From the Expert From the Teen Expert
It is terrific that your daughter feels comfortable enough to talk with you about her decision to have sex.  It is also completely normal that you have some fears about her choice deciding when to have sex is a big decision, and there is a lot to consider, including the emotional and physical risks that are part of taking this step.

It sounds as though you and she have already begun talking about some of these things, and now you would like to include her boyfriend in the discussion.  To begin, you may be feeling nervous that's okay.  Your daughter and her boyfriend are probably nervous, too!  So you may want to break the ice with something like, "I'm a little nervous right now, and you may be too, but I would like to talk about this because I care about you both …" 

There are a number of issues that your child and her partner will need to consider.  It would be helpful for them to think about and respond to questions such as

  • Do they know how to protect themselves and each other from unintended pregnancy with birth control and sexually transmitted infection with safer sex?
  • Are they are emotionally and financially ready to accept the unintended consequences  pregnancy or infection?
  • Will having sex make them feel differently about themselves or their relationship?
  • How clear they can be with each other about what they do and don't want to happen?
  • What do each of them want out of their relationship?
  • Do they know what each other want out of it?

You and your daughter are lucky to have such an open relationship.  It is great that you are supportive of her choices and are willing to help her be responsible by going to a family planning center.  To find out what kinds of programs for young people are available or to make an appointment with your nearest Planned Parenthood health center, call toll-free 1-800-230-PLAN.

I think what a parent in this position needs to realize is that they don't need to be angry or scared.

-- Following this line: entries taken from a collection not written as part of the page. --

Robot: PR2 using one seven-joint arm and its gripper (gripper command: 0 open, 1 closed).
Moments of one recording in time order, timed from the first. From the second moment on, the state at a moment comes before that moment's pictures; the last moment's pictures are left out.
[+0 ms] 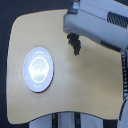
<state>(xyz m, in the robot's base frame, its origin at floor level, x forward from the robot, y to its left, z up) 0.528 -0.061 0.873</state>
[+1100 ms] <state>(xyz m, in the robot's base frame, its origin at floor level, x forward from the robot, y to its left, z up) 0.456 0.127 0.855</state>
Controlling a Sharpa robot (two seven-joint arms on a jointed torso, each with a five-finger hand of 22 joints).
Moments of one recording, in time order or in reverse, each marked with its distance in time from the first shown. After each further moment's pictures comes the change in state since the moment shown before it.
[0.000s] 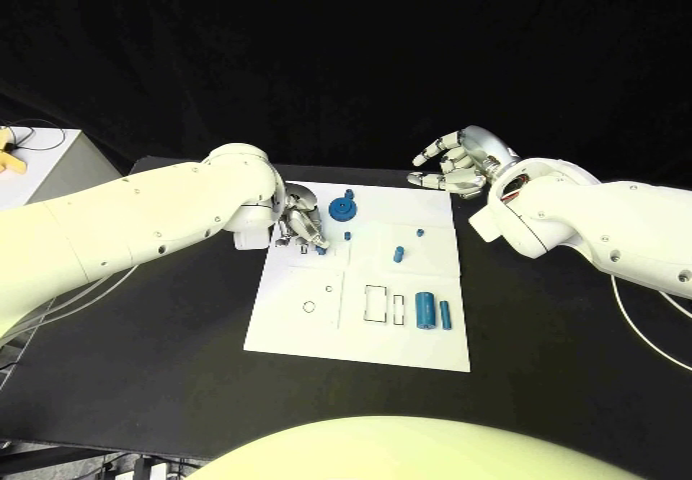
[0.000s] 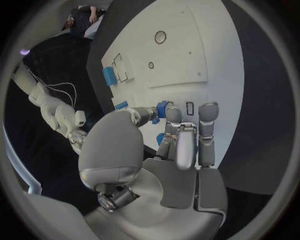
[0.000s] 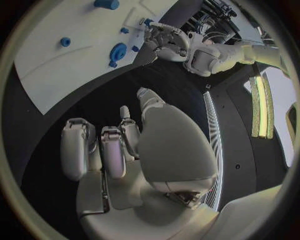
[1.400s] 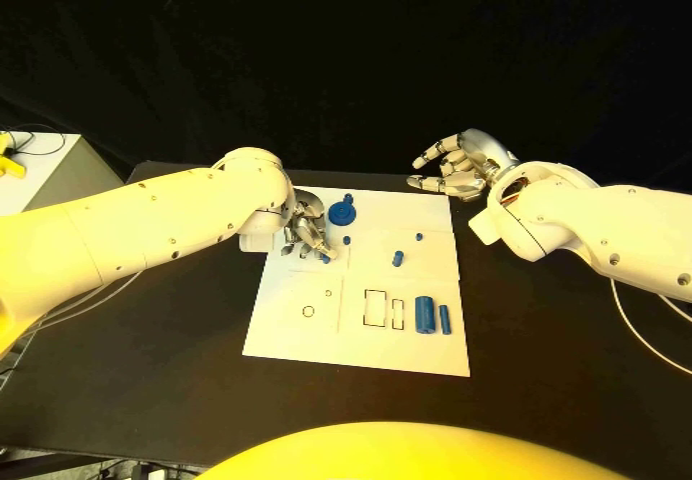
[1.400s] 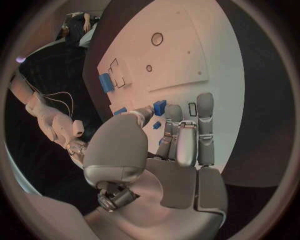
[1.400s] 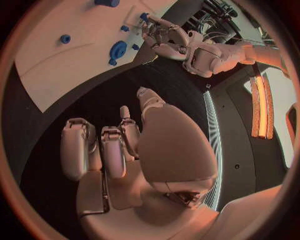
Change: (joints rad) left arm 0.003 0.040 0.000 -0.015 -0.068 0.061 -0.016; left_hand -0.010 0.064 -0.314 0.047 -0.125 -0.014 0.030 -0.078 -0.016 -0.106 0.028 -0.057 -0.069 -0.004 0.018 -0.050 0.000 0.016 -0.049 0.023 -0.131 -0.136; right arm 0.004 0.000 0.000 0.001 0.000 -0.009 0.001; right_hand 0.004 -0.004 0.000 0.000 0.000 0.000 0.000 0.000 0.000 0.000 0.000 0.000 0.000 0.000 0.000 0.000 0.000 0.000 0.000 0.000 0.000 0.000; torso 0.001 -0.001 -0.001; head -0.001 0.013
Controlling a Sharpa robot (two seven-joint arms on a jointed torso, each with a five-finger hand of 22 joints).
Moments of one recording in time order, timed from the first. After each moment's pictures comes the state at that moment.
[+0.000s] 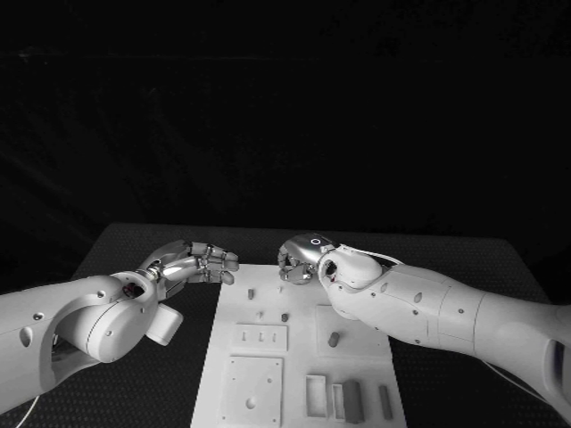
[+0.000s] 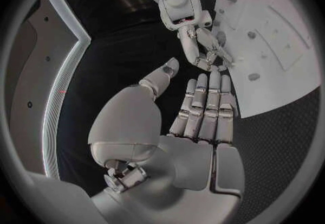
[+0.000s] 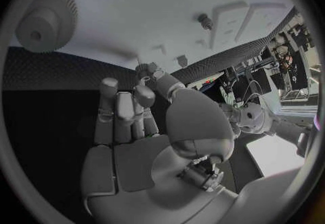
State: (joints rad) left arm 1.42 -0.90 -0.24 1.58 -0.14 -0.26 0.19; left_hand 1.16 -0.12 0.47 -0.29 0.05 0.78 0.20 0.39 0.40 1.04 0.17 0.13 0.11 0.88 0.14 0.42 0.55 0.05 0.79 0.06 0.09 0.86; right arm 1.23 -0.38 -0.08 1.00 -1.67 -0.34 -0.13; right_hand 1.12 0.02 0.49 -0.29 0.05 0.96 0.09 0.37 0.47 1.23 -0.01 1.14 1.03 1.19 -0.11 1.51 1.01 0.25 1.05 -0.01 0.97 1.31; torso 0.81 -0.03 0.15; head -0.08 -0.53
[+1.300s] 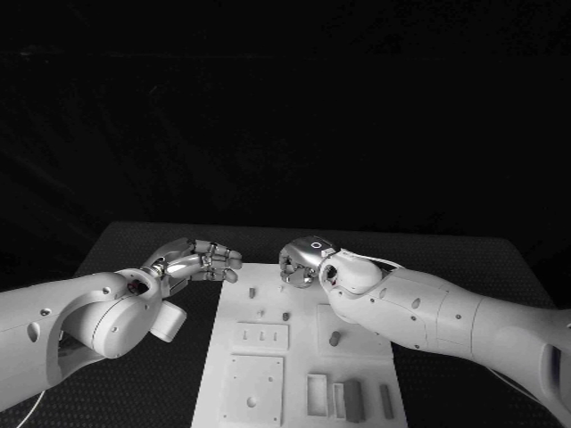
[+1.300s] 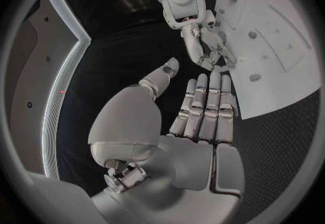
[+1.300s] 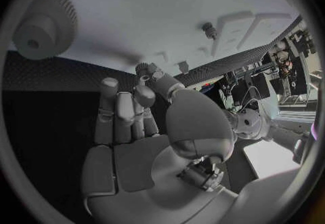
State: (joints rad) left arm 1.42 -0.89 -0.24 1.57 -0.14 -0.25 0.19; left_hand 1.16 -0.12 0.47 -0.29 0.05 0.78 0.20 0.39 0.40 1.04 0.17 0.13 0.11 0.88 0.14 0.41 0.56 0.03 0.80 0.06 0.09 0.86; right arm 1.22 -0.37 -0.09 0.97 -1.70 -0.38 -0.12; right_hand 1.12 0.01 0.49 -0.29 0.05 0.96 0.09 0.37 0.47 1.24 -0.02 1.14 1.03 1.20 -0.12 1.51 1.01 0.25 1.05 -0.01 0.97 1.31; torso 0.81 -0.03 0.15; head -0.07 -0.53
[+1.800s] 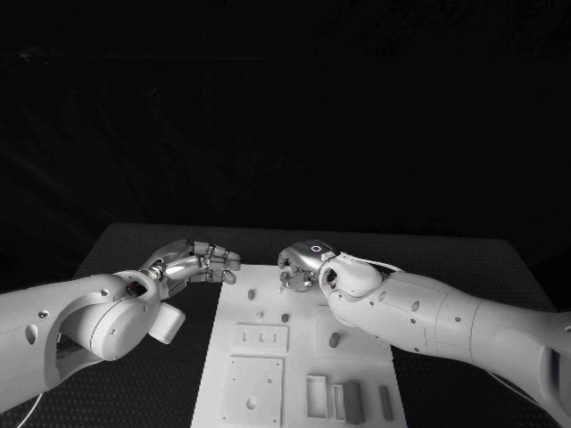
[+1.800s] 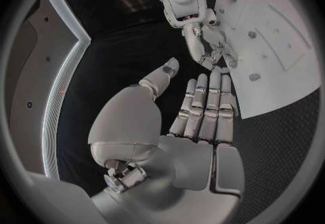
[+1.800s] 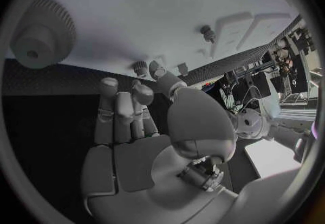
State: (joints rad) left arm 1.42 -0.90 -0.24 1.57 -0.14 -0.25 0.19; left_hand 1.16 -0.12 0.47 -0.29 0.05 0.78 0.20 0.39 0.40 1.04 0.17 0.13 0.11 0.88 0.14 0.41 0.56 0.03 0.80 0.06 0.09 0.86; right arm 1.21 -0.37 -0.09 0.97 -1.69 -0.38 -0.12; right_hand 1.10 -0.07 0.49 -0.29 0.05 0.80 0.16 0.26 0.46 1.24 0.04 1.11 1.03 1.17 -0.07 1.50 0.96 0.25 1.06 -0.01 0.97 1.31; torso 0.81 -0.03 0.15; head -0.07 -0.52
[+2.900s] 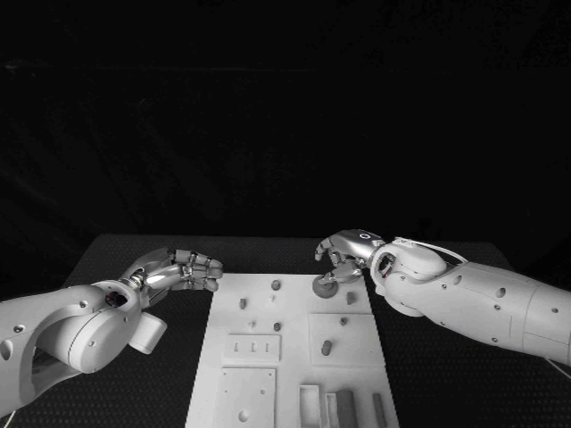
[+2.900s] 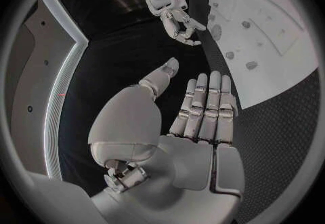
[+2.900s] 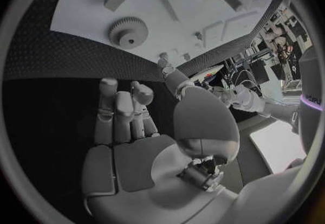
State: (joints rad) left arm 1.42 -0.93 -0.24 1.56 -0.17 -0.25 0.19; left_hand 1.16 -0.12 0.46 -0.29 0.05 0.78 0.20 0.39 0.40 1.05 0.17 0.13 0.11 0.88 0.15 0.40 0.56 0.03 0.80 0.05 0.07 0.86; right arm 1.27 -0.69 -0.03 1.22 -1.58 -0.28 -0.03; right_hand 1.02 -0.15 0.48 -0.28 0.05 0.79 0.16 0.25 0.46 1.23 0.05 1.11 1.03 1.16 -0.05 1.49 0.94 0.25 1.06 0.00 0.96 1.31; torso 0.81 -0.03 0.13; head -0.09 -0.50
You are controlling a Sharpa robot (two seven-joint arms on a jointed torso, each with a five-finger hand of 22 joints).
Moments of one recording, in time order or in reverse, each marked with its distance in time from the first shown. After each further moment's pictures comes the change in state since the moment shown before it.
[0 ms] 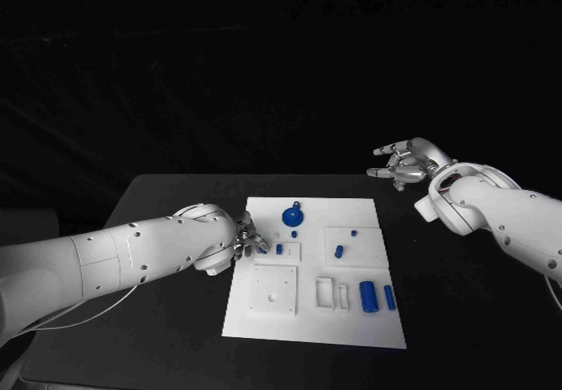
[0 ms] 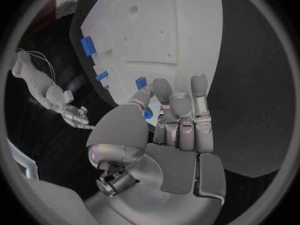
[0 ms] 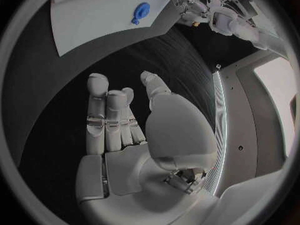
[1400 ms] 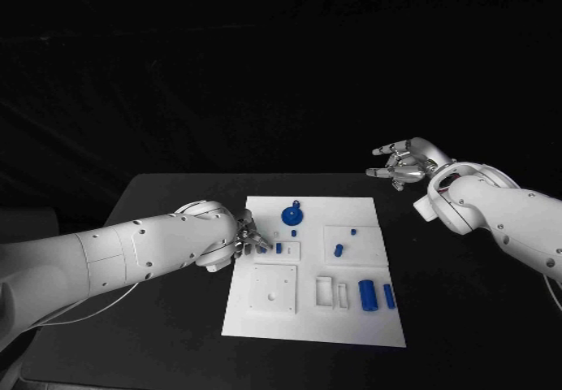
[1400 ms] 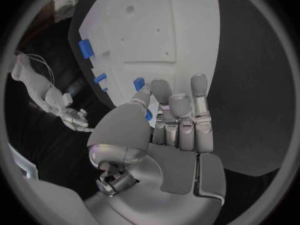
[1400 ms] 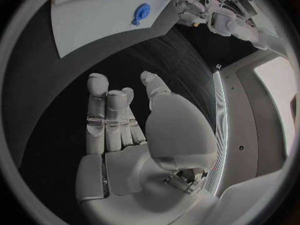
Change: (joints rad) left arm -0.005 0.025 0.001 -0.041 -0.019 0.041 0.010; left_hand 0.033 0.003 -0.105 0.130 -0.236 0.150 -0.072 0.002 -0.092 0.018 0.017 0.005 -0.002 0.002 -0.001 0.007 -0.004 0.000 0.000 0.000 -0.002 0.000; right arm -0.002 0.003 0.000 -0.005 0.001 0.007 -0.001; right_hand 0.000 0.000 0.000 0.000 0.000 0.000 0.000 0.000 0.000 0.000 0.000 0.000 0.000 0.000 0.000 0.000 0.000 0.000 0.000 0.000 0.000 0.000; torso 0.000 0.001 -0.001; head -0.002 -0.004
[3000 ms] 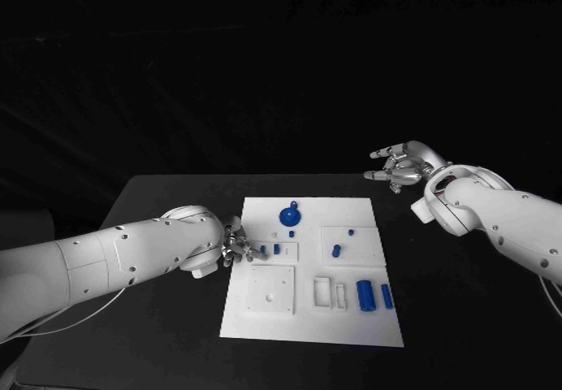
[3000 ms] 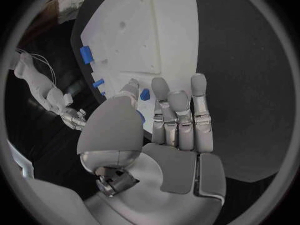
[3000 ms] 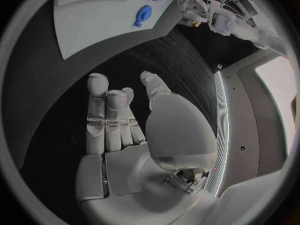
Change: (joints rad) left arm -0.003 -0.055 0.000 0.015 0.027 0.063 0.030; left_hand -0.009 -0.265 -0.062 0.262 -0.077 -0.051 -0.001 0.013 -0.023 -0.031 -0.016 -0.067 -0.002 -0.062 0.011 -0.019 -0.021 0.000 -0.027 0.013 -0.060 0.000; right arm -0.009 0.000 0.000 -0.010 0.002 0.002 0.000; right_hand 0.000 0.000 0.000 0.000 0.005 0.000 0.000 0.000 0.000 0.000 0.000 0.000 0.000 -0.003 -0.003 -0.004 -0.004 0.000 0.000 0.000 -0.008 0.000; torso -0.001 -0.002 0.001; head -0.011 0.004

Your daughter has been mature enough to come to you and ask for your support in growing up and getting protection for safer sex. She could've just gotten condoms or had unprotected sex — but she took it upon her mature self to talk it through with you. This shows she has weighed the risks and consequences and is coming to you for help. The only thing left to do now is to trust her. Make sure if she is on pills that she takes them on schedule, you may even make a schedule in a notebook and give it to her. This will show her that you do trust her and you support her in her decision. This will also show her that she can come to you with any problems because you aren't yelling at her or preaching at her to abstain. Any other pre-sex talk you can have could be about ways to have healthier, more satisfying sexual experiences — tell her its okay to explore safely.

EXPERT'S NOTE ON TEEN RESPONSE
Our teen expert self-confidently asks Mom to appreciate her daughter's maturity. But imbedded in her response is a signal that teens still need guidance, however mature they may be. She asks Mom to accept her daughter's decision to take the pill, but to "Make sure if [her daughter] is on pills that she takes them on schedule."

As parents, we have to be careful not to dismiss our kids' growing maturity when they seem to lean on us for guidance. Teens are self-confident about their maturity and capability for independence and they still need our guidance and help at the same time. We need to be flexible for them — support their independence and guide them, however we can, within it.